When we entered our room, we had an aquarium in the wall. That was something different!
Next day we started to explore the Chefchauen, the blue city. On our way to the gate, we found some women painting the house, so it would have that very deep blue color.
In the old town there are plenty of fountains and the water is drinkable, even for foreigners. So we made use of them to fill up our bottles.
Filling up on Blue Water
On the other side of the city there is a little hill with a unfinished mosque, so we thought we have a look at it. To our surprise, the view over the city was great. The mosque however was nothing special.
On our way down, we passed a bridge with some restaurants, that’s where we tried a tajin, the traditional meal in Morocco. The restaurant was on a small creek, and when it started to fill up, the waiter placed some tables and chairs into the creek. When it got to sunny, a umbrella was placed there as well.

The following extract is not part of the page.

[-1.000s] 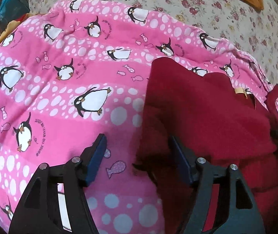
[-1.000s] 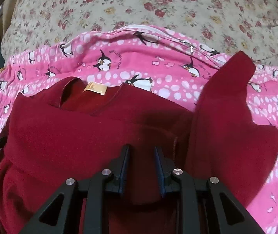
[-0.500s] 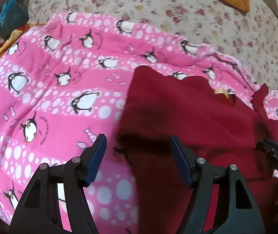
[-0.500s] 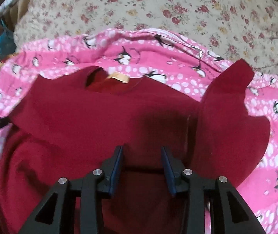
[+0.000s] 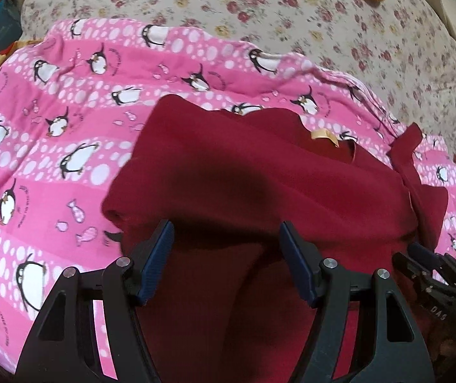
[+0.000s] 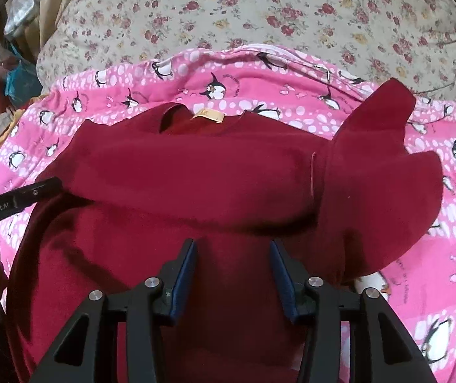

Here is our Tajin, one with fish and potatoes and one with chicken (hidden beneath the potatoes and carrots).
On our way back we found more impressive blue buildings and streets. And in all this blue, I found these colorfull display of….., not sure, but it looked great.
We ended up at the Kashbah, which had a nice garden inside, but for 15AUD/person, we thought its enough to have a look at it from the outside. So we walked along the stalls and had a look around. To my surprise, nobody tried to power sell us something. When you entered the shop, they greeted you and that’s it. That was positively surprising!
We walked back to the hotel and found this intersting side of the house. It was a house front with windows, but nothing behind it. We were not able to take a closer picture, since the steep street was winding around a mountain and we couldn’t really identify this fake facade from the front.
This was the neighbours house. Somebody was living at the bottom, the first floor was occupied by chooks, the second floor by a goat or sheep. We only got a closeup of the chooks.
And this was the view from our balcony.
Tomorrow we’ll visit Fez, a large city. Let’s see how this compares to Chefchaouen, which we really liked.